I might not able to find a new employer whenever I want. I might not have time to job search because I have children. I might have dependents or I myself need critical medical care that cannot be interrupted by job hopping. I might have a family emergency that has destroyed my savings to look for a new job. I might be in the point of my career in which leaving for a new job so soon would be a red flag to employers. I might have just made a large purchase (a home, for example) that means I cannot afford to find a new employer at the exact moment my current asks me to be on-call for the next 72 hours nonstop.
And if it's not me, it might be my co worker, who I know is a new parent and cannot afford to stop working to care for their child. It might by my mentor, who is dealing with ageism making it difficult to find work. It might be my mentee, who is being discriminated against because of their H1B status. It might be my new hire, who accepted a lowball offer because they have no knowledge of price transparency. It might be a software developer I just met at a data science meetup, who is being worked to the bone at a startup but doesn't have enough experience to be hired anywhere else.
Life is not so easy. We're all struggling. We should be working to back each other up so that individual people are not being exploited and then have to fight by themselves against an entire corporation.
> Life is not so easy. We're all struggling. We should be working to back each other up so that individual people are not being exploited and then have to fight by themselves against an entire corporation.
Exactly this.
This is why I work the requested 40ish* hours per week that my employer purchases in bulk from me, and rarely more. It's not because I'm lazy or unmotivated. I work very hard while I am working and I do more than the baseline my employer requests of me. My management thinks highly of me and I am well-compensated for my efforts, so clearly my employer values the contributions I make.
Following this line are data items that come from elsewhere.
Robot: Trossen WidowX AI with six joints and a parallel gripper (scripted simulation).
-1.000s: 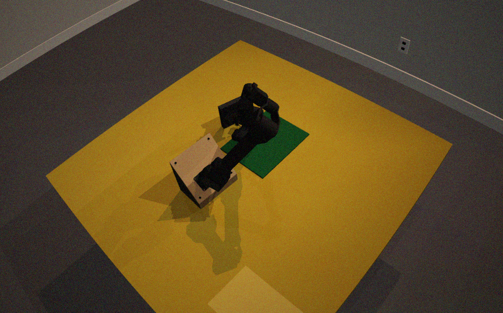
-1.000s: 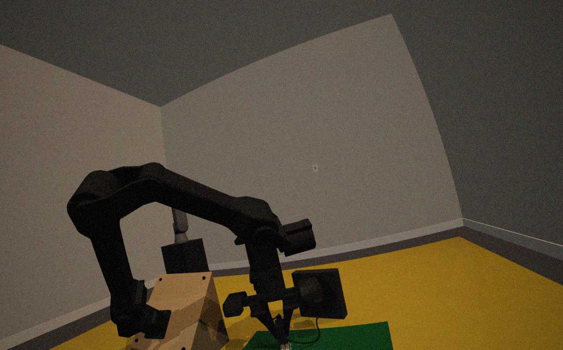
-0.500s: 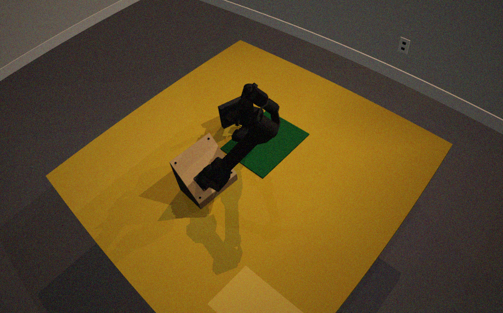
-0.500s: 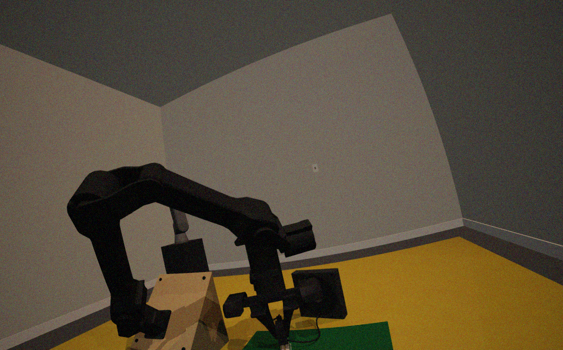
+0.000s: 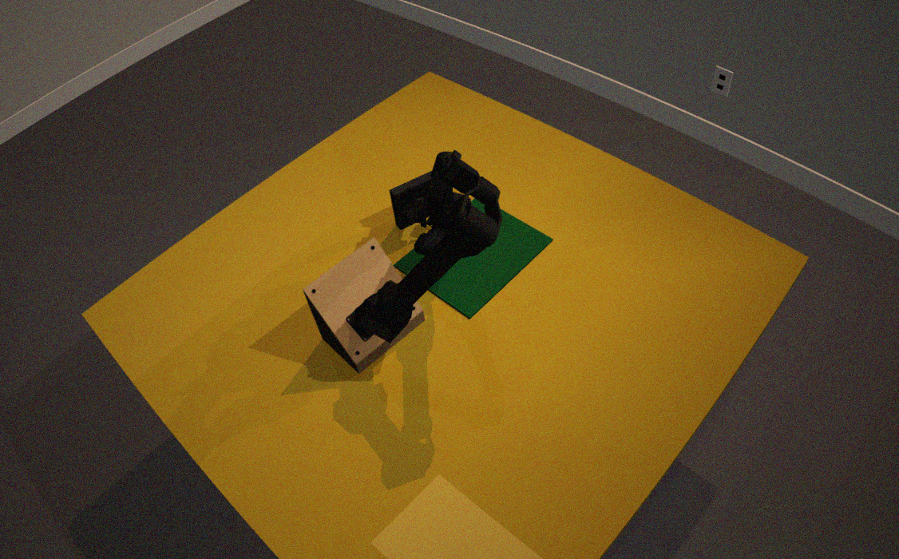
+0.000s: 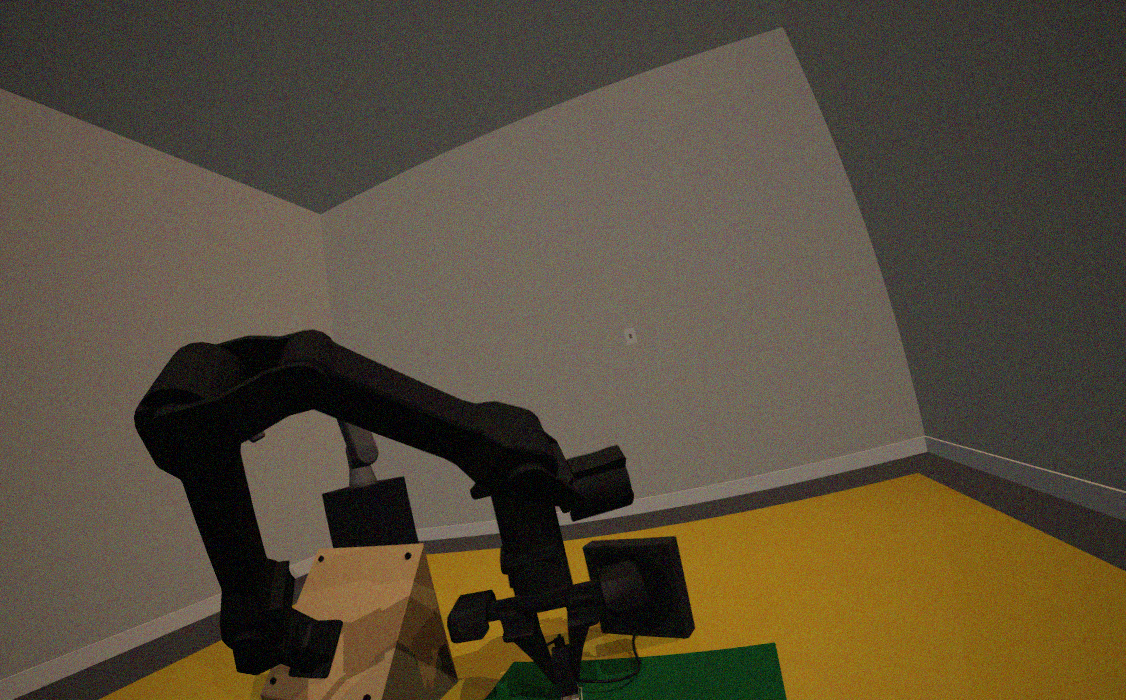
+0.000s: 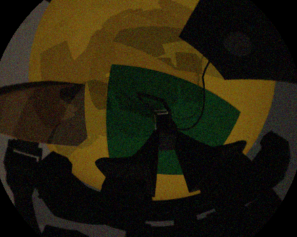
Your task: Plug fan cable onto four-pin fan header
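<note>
The dark plug is 1 cm to the left of my gripper tip and 1 cm above it. Also, from my gripper tip: black fan: 14 cm to the left, 5 cm ahead, 3 cm above; green board: 5 cm ahead, 4 cm to the right, 4 cm below.
</note>
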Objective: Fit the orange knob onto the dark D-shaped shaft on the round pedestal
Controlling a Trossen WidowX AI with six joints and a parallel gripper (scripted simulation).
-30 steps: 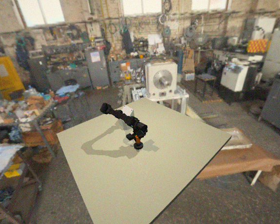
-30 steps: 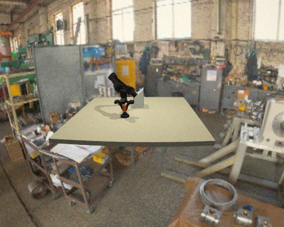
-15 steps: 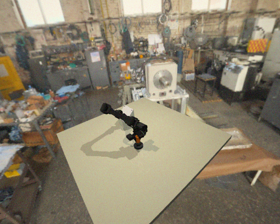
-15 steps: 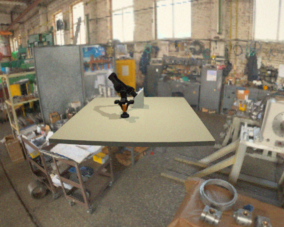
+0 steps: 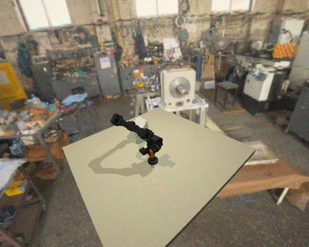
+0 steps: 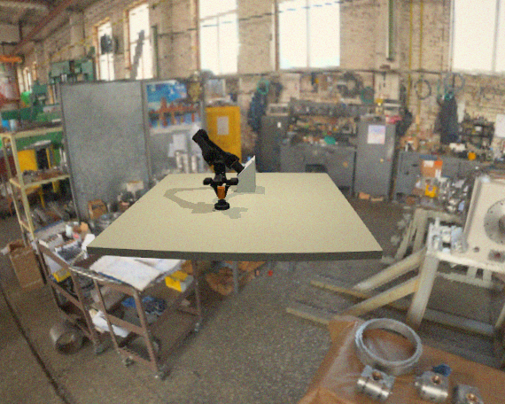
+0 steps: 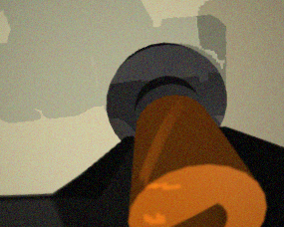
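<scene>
Now: gripper tip 2 cm below the orange knob. Round my gripper tip: pedestal: 4 cm below.
</scene>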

I do the work hours I do and how I do them, pushing back on unreasonable on-calls and repeatedly staying late, because I am senior so I have the voice to be able to discourage management not staffing our group appropriately and not setting unreasonable deadlines. I make sure my juniors know, too, that the way to your personal success is a healthy work-life balance that works both for you and for the group of people in which we are ensconced. I also make sure I mentor my juniors and I do what I can to help others be more efficient and effective.
No one should have to burn the candle at both ends just to be able to be seen as doing a good job.
* There are exceptions, of course. I am not inflexible, because that's unreasonable, but my employer pays for approximately 40 hours per week of my valuable single life in this universe and 40 hours, roughly, is what it shall receive.
Agreed.. thank you for being aware of these issues. I find the tech industry to be pretty toxic & corrupt overall, usually rewarding the employees that are the least ethical.
Not if you want to actually have a career. This isn't day labor. To be successful in the industry you have to be part of good projects. Those often require at least a couple of years investment. And that is in addition to building a life outside of work.
Although vips7L is getting downvoted into the gutter, their response is exactly the attitude I observe permeating Silicon Valley that can help explain the lack of interest in collective bargaining.